• [PROBLEM STATEMENT]:
A word-for-word retyping of the listing below is required, with the pictures dropped.

Segment Start: EXERCISE INPUTS

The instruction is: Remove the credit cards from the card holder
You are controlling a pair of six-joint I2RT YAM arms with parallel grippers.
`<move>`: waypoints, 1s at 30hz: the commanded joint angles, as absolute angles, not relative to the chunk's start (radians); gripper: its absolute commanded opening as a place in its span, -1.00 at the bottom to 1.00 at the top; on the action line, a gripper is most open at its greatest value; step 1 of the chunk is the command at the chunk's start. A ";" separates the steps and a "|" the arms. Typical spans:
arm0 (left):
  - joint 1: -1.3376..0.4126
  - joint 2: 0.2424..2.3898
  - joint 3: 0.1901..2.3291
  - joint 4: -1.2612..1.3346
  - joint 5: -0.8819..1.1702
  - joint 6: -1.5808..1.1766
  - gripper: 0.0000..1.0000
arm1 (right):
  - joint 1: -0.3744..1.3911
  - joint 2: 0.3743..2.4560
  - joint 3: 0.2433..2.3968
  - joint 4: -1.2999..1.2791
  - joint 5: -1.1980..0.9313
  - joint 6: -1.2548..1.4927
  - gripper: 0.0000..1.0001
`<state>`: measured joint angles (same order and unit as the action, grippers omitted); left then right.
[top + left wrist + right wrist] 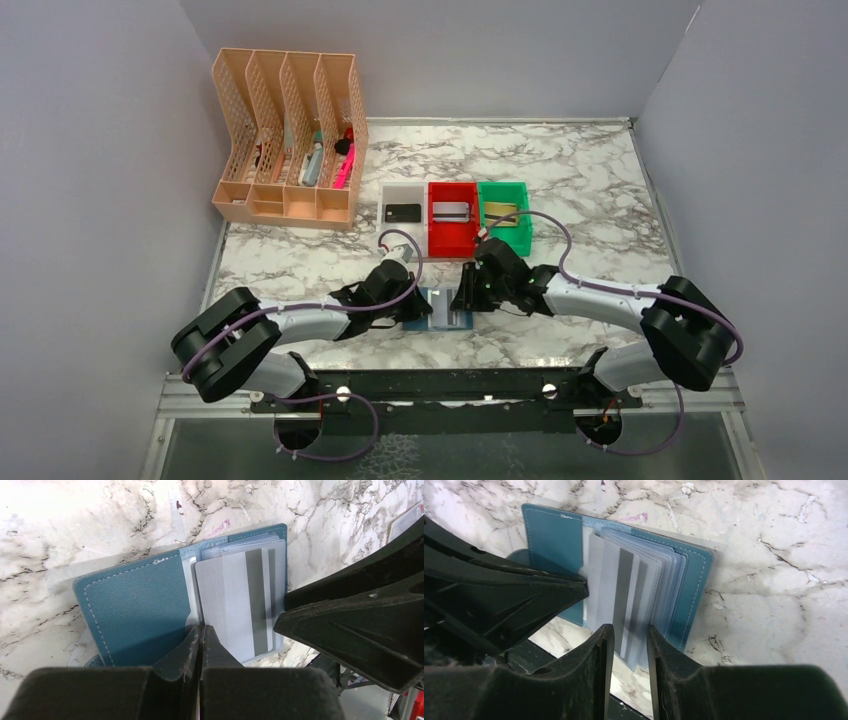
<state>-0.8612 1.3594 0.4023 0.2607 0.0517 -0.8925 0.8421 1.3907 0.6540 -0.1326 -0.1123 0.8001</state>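
The card holder (440,308) is a blue bifold wallet lying open on the marble near the front edge. A silver-grey credit card (235,605) with a darker stripe sticks partway out of its clear pockets (669,575). My left gripper (201,628) is shut, its tips pressing on the card holder (135,605) by the spine, next to the card's edge. My right gripper (630,630) is open, one finger on each side of the card's (616,590) near end, without gripping it. The two grippers (415,305) (468,298) meet over the wallet from left and right.
Behind the wallet stand a white bin (403,196) with a black card, a red bin (452,235) with a silver card and a green bin (515,238) with a gold card. A peach mesh file rack (290,140) stands at the back left. Grey walls enclose the table.
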 commanded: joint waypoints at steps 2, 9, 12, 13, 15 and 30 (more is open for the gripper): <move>-0.859 1.331 0.403 0.231 0.019 -0.873 -0.98 | 0.840 1.404 0.699 -0.193 -0.069 0.795 -0.32; -0.858 1.312 0.408 0.221 0.016 -0.871 -0.70 | 0.841 1.351 0.761 -0.294 0.020 0.757 -0.24; -0.859 1.304 0.407 0.222 0.017 -0.868 -0.60 | 0.841 1.329 0.770 -0.261 -0.032 0.721 -0.23; -0.859 1.302 0.406 0.224 0.017 -0.867 -0.58 | 0.841 1.330 0.771 -0.250 -0.059 0.719 -0.23; -0.858 1.298 0.406 0.225 0.016 -0.864 -0.50 | 0.840 1.346 0.767 -0.210 -0.117 0.721 -0.23; -0.860 1.298 0.388 0.228 0.013 -0.862 -0.34 | 0.839 1.544 0.690 -0.076 -0.172 0.787 -0.27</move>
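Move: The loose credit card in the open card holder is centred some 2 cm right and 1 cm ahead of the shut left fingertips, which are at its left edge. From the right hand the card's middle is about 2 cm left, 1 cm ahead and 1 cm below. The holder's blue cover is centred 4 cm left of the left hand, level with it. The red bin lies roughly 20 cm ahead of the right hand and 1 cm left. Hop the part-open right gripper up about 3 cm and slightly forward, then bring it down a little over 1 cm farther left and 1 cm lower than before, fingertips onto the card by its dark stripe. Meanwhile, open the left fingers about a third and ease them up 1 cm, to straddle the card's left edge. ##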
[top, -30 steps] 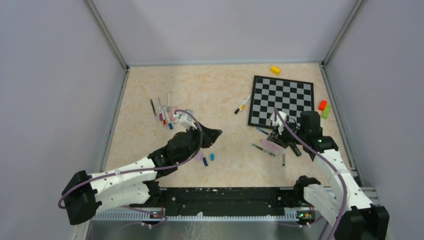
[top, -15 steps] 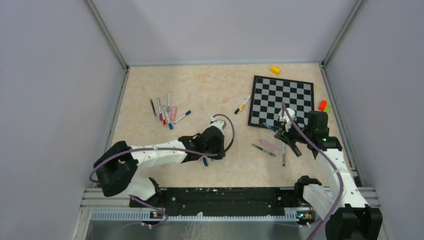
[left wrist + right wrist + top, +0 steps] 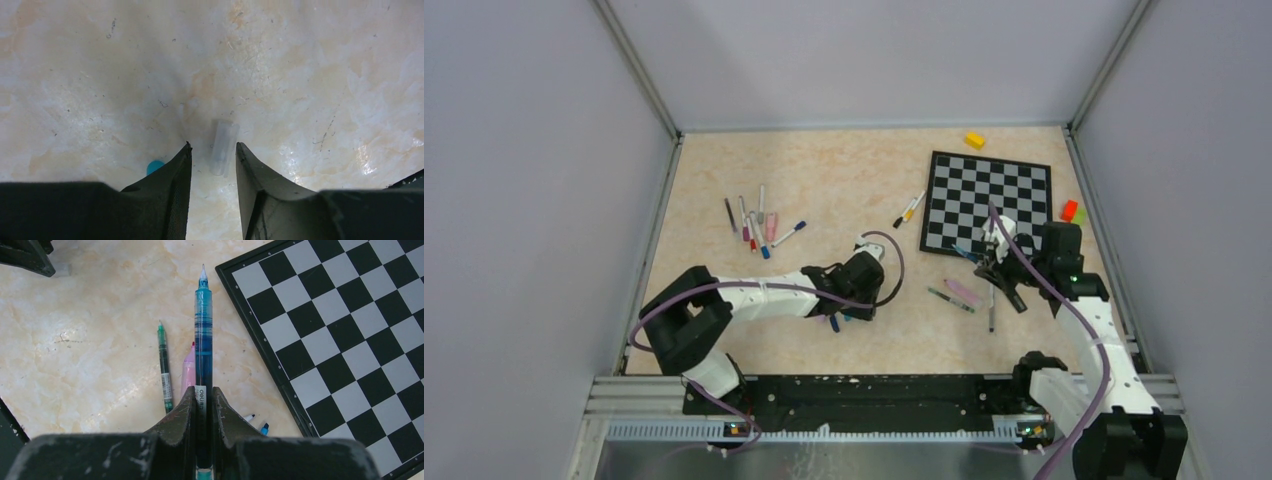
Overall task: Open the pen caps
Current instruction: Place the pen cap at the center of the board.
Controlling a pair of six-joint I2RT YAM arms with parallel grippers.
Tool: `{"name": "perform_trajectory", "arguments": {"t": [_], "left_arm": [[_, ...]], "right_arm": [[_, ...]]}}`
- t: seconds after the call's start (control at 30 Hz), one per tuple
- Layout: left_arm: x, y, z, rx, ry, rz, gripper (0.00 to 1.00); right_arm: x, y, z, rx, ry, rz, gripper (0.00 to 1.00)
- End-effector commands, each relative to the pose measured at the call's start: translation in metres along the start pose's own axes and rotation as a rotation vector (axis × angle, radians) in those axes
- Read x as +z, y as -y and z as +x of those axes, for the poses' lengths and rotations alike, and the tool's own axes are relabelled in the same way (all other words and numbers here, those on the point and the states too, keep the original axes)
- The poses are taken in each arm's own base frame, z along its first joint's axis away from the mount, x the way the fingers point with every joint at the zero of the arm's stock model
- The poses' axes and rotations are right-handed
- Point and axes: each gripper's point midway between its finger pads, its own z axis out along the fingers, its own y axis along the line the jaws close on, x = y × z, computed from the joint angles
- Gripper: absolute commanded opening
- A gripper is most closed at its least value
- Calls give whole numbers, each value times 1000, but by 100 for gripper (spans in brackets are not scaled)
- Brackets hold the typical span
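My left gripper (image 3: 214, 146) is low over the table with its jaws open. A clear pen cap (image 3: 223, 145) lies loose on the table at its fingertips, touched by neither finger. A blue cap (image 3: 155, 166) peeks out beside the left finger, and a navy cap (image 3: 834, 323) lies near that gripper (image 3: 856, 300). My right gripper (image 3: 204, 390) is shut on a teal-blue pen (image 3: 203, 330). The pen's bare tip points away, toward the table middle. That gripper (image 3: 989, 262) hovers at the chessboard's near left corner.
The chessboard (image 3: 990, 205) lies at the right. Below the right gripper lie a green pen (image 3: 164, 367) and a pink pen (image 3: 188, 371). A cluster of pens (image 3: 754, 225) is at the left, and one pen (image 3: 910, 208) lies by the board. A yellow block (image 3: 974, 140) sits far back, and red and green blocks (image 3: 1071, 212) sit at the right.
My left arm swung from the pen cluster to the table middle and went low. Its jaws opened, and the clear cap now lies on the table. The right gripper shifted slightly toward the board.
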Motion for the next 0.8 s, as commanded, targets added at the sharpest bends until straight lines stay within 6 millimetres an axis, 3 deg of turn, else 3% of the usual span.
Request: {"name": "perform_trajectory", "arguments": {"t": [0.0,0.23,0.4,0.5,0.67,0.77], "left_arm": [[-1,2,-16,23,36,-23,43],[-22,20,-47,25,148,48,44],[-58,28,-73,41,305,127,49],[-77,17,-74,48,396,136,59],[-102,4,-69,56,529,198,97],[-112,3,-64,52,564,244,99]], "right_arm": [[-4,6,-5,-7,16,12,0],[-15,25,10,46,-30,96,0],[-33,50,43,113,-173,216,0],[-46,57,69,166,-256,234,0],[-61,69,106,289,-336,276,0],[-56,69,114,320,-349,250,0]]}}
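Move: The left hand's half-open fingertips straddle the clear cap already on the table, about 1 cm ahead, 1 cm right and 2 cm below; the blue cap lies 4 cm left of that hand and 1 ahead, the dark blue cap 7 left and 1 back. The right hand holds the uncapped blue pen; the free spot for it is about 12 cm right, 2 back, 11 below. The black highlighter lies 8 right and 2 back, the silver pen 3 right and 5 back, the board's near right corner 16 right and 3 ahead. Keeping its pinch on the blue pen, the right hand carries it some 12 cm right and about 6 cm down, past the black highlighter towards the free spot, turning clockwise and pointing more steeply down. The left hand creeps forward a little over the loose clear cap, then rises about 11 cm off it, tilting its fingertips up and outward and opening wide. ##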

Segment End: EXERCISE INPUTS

• [OUTPUT OF THE EXERCISE]:
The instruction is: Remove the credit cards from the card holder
You are controlling a pair of six-joint I2RT YAM arms with parallel grippers.
`<move>`: waypoints, 1s at 30hz: the commanded joint angles, as absolute angles, not relative to the chunk's start (radians); gripper: its absolute commanded opening as a place in its span, -1.00 at the bottom to 1.00 at the top; on the action line, a gripper is most open at its greatest value; step 1 of the chunk is the command at the chunk's start. A ";" separates the steps and a "|" the arms. Typical spans:
arm0 (left):
  - joint 1: -1.3376..0.4126
  - joint 2: 0.2424..2.3898
  - joint 3: 0.1901..2.3291
  - joint 4: -1.2612..1.3346
  - joint 5: -0.8819..1.1702
  - joint 6: -1.5808..1.1766
  - gripper: 0.0000..1.0000
arm1 (right):
  - joint 1: -0.3744..1.3911
  - joint 2: 0.3743..2.4560
  - joint 3: 0.2433..2.3968
  - joint 4: -1.2999..1.2791
  - joint 5: -1.1980..0.9313
  - joint 6: -1.2548..1.4927
  - gripper: 0.0000..1.0001
`<state>`: measured joint angles (same order and unit as the action, grippers omitted); left then right.
[top + left wrist + right wrist] 
<state>-0.8612 1.3594 0.4023 0.2607 0.0517 -0.8925 0.8421 1.3907 0.6540 -0.1326 -0.1123 0.8001</state>
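The card holder (440,308) is a blue bifold wallet lying open on the marble near the front edge. A silver-grey credit card (235,605) with a darker stripe sticks partway out of its clear pockets (669,575). My left gripper (201,628) is shut, its tips pressing on the card holder (135,605) by the spine, next to the card's edge. My right gripper (630,630) is open, one finger on each side of the card's (616,590) near end, without gripping it. The two grippers (415,305) (468,298) meet over the wallet from left and right.
Behind the wallet stand a white bin (403,196) with a black card, a red bin (452,235) with a silver card and a green bin (515,238) with a gold card. A peach mesh file rack (290,140) stands at the back left. Grey walls enclose the table.
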 commanded: joint waypoints at steps 2, 9, 12, 13, 15 and 30 (more is open for the gripper): <move>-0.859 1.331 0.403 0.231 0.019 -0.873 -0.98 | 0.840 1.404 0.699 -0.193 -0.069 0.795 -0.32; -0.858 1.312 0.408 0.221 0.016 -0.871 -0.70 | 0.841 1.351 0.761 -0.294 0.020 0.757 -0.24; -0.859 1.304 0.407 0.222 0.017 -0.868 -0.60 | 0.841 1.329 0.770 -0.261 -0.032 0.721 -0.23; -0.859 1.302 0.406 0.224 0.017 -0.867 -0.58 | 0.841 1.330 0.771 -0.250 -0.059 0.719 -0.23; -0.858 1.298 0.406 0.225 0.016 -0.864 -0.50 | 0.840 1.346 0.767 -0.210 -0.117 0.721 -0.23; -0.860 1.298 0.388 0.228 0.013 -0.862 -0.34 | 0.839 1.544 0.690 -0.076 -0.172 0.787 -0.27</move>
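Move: The loose credit card in the open card holder is centred some 2 cm right and 1 cm ahead of the shut left fingertips, which are at its left edge. From the right hand the card's middle is about 2 cm left, 1 cm ahead and 1 cm below. The holder's blue cover is centred 4 cm left of the left hand, level with it. The red bin lies roughly 20 cm ahead of the right hand and 1 cm left. Hop the part-open right gripper up about 3 cm and slightly forward, then bring it down a little over 1 cm farther left and 1 cm lower than before, fingertips onto the card by its dark stripe. Meanwhile, open the left fingers about a third and ease them up 1 cm, to straddle the card's left edge. ##
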[top, -30 steps] 
[top, -15 steps] 
[left wrist + right wrist + top, +0 steps] 
Overall task: Open the pen caps
Current instruction: Place the pen cap at the center of the board.
Controlling a pair of six-joint I2RT YAM arms with parallel grippers.
Tool: `{"name": "perform_trajectory", "arguments": {"t": [_], "left_arm": [[_, ...]], "right_arm": [[_, ...]]}}`
- t: seconds after the call's start (control at 30 Hz), one per tuple
- Layout: left_arm: x, y, z, rx, ry, rz, gripper (0.00 to 1.00); right_arm: x, y, z, rx, ry, rz, gripper (0.00 to 1.00)
- End-effector commands, each relative to the pose measured at the call's start: translation in metres along the start pose's own axes and rotation as a rotation vector (axis × angle, radians) in those axes
- Read x as +z, y as -y and z as +x of those axes, for the poses' lengths and rotations alike, and the tool's own axes are relabelled in the same way (all other words and numbers here, those on the point and the states too, keep the original axes)
- The poses are taken in each arm's own base frame, z along its first joint's axis away from the mount, x the way the fingers point with every joint at the zero of the arm's stock model
- The poses' axes and rotations are right-handed
- Point and axes: each gripper's point midway between its finger pads, its own z axis out along the fingers, its own y axis along the line the jaws close on, x = y × z, computed from the joint angles
- Gripper: absolute commanded opening
- A gripper is most closed at its least value
- Calls give whole numbers, each value times 1000, but by 100 for gripper (spans in brackets are not scaled)
- Brackets hold the typical span
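My left gripper (image 3: 214, 146) is low over the table with its jaws open. A clear pen cap (image 3: 223, 145) lies loose on the table at its fingertips, touched by neither finger. A blue cap (image 3: 155, 166) peeks out beside the left finger, and a navy cap (image 3: 834, 323) lies near that gripper (image 3: 856, 300). My right gripper (image 3: 204, 390) is shut on a teal-blue pen (image 3: 203, 330). The pen's bare tip points away, toward the table middle. That gripper (image 3: 989, 262) hovers at the chessboard's near left corner.
The chessboard (image 3: 990, 205) lies at the right. Below the right gripper lie a green pen (image 3: 164, 367) and a pink pen (image 3: 188, 371). A cluster of pens (image 3: 754, 225) is at the left, and one pen (image 3: 910, 208) lies by the board. A yellow block (image 3: 974, 140) sits far back, and red and green blocks (image 3: 1071, 212) sit at the right.
My left arm swung from the pen cluster to the table middle and went low. Its jaws opened, and the clear cap now lies on the table. The right gripper shifted slightly toward the board.
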Motion for the next 0.8 s, as commanded, targets added at the sharpest bends until straight lines stay within 6 millimetres an axis, 3 deg of turn, else 3% of the usual span.
Request: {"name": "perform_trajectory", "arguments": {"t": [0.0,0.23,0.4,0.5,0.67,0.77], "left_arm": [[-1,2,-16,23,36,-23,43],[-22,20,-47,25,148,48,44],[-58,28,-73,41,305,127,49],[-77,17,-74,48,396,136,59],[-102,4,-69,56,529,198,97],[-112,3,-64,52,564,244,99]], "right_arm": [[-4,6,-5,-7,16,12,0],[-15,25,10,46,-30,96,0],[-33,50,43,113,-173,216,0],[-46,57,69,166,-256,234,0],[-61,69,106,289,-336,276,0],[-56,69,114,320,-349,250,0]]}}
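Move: The left hand's half-open fingertips straddle the clear cap already on the table, about 1 cm ahead, 1 cm right and 2 cm below; the blue cap lies 4 cm left of that hand and 1 ahead, the dark blue cap 7 left and 1 back. The right hand holds the uncapped blue pen; the free spot for it is about 12 cm right, 2 back, 11 below. The black highlighter lies 8 right and 2 back, the silver pen 3 right and 5 back, the board's near right corner 16 right and 3 ahead. Keeping its pinch on the blue pen, the right hand carries it some 12 cm right and about 6 cm down, past the black highlighter towards the free spot, turning clockwise and pointing more steeply down. The left hand creeps forward a little over the loose clear cap, then rises about 11 cm off it, tilting its fingertips up and outward and opening wide. ##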

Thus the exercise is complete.